AIM OF THE EXERCISE:
Each line of the records below that contains "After" needs to be copied.

INPUT DATA:
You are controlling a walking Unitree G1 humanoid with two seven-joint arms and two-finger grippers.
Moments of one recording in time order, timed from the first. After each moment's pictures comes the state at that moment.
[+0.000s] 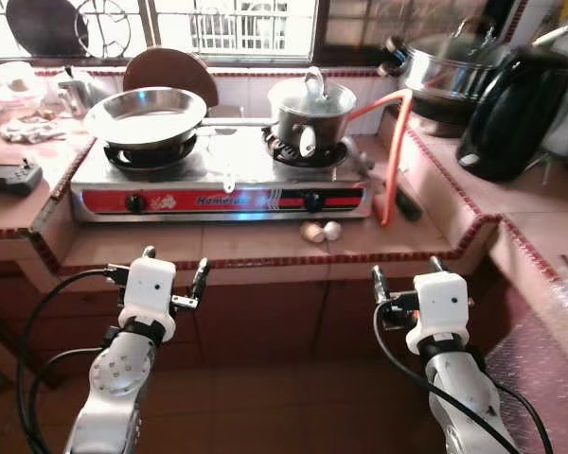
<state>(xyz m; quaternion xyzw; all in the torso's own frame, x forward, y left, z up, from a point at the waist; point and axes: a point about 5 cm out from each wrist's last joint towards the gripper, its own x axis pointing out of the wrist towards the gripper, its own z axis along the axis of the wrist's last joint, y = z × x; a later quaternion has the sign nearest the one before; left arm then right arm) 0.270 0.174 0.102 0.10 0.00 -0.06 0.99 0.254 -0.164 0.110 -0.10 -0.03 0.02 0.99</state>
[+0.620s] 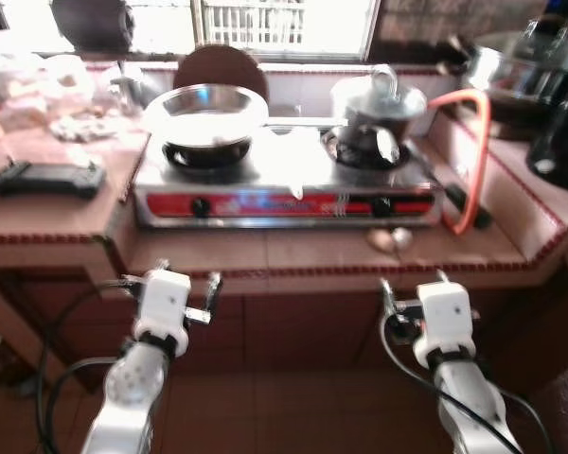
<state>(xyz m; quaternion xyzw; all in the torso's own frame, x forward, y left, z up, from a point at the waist) 0.263 0.169 0.081 0.11 0.03 -0.08 0.99 0.250 -0.175 0.085 -0.11 0.02 0.01 0.99</state>
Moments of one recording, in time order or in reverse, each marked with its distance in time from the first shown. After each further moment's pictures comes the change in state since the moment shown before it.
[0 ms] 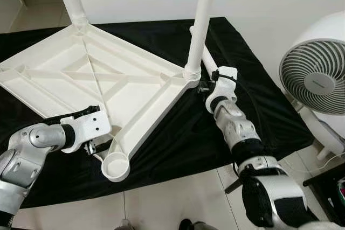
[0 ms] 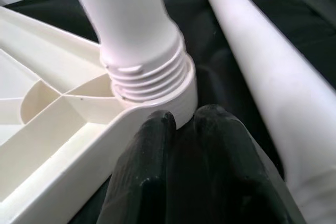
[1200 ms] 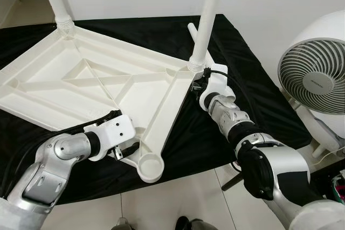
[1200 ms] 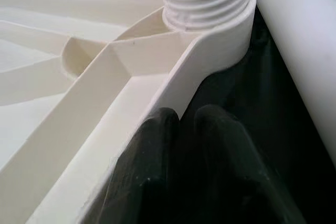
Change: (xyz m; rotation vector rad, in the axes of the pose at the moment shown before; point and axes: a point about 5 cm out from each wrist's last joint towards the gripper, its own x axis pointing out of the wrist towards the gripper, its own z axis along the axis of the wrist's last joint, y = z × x) left arm 0.024 -0.030 0.060 -0.126 -0.181 0.023; right arm 0.015 0.016 0.000 0.017 0.097 0.098
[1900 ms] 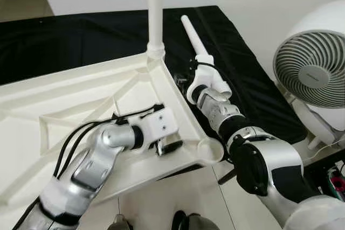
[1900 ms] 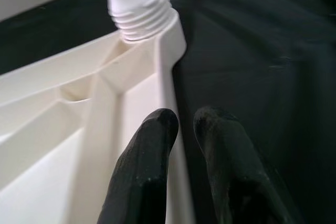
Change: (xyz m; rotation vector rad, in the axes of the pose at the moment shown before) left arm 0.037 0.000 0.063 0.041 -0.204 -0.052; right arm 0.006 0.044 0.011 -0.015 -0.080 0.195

ANSWER TO THE PROBLEM:
Moments of one recording in time order, timed from the first. After each moment's pictures comes the state at that moment.
Moments of one recording, in time order or in reverse, each marked with its distance in time from the first shown. After each further moment's pictures comes the change in state since the moment shown before it.

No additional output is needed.